> **ACTIVITY**: Filter the entries, keeping every line with the word "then".

> **RECORDS SUPPLIED**:
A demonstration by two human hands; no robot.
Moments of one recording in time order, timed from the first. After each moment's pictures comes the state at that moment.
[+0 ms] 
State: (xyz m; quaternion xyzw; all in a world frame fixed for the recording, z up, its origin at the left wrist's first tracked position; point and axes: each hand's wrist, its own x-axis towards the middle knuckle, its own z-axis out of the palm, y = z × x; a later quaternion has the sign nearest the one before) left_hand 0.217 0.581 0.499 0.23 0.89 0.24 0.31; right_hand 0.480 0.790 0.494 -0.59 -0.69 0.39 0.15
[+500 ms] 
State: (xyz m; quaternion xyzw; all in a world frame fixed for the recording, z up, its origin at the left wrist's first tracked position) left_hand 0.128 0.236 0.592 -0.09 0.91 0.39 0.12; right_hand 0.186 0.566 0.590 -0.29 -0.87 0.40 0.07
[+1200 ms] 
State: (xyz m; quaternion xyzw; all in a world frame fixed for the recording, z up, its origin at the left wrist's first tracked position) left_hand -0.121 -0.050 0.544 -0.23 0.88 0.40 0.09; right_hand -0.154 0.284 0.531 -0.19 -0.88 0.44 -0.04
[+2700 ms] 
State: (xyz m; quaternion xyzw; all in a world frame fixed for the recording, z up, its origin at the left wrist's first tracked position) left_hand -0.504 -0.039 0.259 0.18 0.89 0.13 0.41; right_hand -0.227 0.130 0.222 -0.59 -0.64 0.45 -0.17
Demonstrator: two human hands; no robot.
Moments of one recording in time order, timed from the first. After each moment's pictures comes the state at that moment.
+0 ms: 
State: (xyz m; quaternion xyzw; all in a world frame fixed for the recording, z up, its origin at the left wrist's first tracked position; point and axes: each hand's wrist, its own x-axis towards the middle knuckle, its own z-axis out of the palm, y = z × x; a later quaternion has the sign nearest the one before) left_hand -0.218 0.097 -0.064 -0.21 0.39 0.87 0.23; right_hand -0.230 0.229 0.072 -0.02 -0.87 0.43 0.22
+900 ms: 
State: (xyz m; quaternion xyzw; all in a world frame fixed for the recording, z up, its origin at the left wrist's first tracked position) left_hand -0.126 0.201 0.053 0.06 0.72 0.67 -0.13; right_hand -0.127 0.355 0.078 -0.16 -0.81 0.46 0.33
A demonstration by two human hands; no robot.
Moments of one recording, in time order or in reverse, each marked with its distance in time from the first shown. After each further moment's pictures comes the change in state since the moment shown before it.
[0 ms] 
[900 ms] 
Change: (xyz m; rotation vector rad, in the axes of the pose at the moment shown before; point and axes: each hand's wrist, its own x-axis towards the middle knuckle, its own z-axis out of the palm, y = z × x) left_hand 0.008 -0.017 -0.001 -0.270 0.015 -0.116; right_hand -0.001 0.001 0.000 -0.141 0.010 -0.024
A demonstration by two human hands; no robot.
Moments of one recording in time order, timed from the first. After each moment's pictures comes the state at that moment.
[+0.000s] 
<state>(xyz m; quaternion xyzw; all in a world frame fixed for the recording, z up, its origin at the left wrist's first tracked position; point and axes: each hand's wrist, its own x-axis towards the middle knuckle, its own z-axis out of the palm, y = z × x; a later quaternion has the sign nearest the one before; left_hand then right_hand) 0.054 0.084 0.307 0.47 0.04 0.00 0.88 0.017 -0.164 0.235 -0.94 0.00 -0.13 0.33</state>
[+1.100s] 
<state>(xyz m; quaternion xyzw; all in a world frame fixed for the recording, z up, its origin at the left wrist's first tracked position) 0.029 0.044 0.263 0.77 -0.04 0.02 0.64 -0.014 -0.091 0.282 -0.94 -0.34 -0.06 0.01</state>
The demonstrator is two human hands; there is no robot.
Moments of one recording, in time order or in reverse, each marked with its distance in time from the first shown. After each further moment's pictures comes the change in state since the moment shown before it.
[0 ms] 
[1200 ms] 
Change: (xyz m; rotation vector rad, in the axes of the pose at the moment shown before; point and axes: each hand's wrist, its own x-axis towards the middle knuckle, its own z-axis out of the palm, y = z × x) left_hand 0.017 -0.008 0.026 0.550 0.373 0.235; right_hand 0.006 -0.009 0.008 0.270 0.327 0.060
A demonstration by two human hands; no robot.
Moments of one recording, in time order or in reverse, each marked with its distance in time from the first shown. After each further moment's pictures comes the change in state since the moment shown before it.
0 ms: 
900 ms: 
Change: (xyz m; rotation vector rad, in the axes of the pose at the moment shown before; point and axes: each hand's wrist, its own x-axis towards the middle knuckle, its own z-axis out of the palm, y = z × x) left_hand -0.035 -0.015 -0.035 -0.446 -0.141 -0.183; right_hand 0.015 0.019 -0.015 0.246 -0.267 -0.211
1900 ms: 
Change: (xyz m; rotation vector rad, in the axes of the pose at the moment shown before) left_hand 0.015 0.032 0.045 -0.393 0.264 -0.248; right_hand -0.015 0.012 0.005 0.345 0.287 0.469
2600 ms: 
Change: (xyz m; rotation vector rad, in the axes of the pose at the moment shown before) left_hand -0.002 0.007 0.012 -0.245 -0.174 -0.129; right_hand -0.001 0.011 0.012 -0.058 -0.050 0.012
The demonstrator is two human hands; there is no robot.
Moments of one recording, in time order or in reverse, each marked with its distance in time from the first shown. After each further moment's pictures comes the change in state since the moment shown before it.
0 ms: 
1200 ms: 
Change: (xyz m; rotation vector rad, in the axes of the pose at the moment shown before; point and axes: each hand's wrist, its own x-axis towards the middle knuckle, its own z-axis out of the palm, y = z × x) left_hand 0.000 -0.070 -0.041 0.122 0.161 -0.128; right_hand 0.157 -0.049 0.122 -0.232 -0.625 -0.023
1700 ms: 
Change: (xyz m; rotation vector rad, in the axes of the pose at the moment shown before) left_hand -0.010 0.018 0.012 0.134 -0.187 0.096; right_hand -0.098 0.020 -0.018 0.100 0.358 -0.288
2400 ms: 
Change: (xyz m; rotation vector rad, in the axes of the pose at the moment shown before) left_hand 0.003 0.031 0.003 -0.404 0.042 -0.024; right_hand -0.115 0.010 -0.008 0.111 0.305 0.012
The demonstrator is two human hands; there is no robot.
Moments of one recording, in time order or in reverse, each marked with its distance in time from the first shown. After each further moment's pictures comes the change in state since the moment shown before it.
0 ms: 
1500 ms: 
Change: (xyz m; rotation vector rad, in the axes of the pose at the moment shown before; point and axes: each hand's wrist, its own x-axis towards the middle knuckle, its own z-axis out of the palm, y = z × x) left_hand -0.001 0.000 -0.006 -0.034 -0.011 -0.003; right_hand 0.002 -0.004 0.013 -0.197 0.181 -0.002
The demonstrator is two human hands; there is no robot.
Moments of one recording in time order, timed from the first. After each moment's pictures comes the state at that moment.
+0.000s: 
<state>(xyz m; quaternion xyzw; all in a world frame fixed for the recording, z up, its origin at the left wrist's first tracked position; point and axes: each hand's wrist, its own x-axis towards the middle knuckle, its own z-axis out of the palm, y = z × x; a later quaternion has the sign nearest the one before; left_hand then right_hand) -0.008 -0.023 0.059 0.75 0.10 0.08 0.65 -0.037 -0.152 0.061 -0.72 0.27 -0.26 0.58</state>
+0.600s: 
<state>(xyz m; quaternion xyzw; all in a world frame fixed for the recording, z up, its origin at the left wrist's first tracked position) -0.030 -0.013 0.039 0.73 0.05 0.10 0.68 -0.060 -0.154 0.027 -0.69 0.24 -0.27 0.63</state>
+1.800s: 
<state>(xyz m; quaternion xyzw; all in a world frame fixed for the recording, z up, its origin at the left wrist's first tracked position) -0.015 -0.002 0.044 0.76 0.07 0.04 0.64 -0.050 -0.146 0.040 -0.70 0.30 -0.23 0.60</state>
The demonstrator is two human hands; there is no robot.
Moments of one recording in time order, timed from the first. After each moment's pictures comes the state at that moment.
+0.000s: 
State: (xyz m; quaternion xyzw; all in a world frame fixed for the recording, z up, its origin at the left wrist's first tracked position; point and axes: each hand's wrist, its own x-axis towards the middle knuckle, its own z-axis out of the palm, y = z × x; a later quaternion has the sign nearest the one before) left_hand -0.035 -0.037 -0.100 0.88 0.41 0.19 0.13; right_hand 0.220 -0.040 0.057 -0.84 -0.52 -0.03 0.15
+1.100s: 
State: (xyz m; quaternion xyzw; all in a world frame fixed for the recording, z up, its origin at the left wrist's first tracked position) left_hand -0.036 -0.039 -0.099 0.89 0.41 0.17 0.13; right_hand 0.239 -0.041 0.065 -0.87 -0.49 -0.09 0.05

> **OUTPUT OF THE TASK**:
<state>(xyz m; quaternion xyzw; all in a world frame fixed for the recording, z up, its origin at the left wrist's first tracked position; point and axes: each hand's wrist, its own x-axis towards the middle knuckle, its own z-axis out of the palm, y = z × x; a later quaternion has the sign nearest the one before; left_hand then right_hand) 0.054 0.084 0.307 0.47 0.04 0.00 0.88 0.017 -0.164 0.235 -0.94 0.00 -0.13 0.33</state>
<state>(xyz m; quaternion xyzw; all in a world frame fixed for the recording, z up, its origin at the left wrist's first tracked position; point and axes: each hand's wrist, its own x-axis towards the middle knuckle, its own z-axis out of the palm, y = z × x; a later quaternion has the sign nearest the one before; left_hand then right_hand) -0.008 -0.023 0.059 0.75 0.10 0.08 0.65 -0.037 -0.152 0.061 -0.72 0.27 -0.26 0.58</state>

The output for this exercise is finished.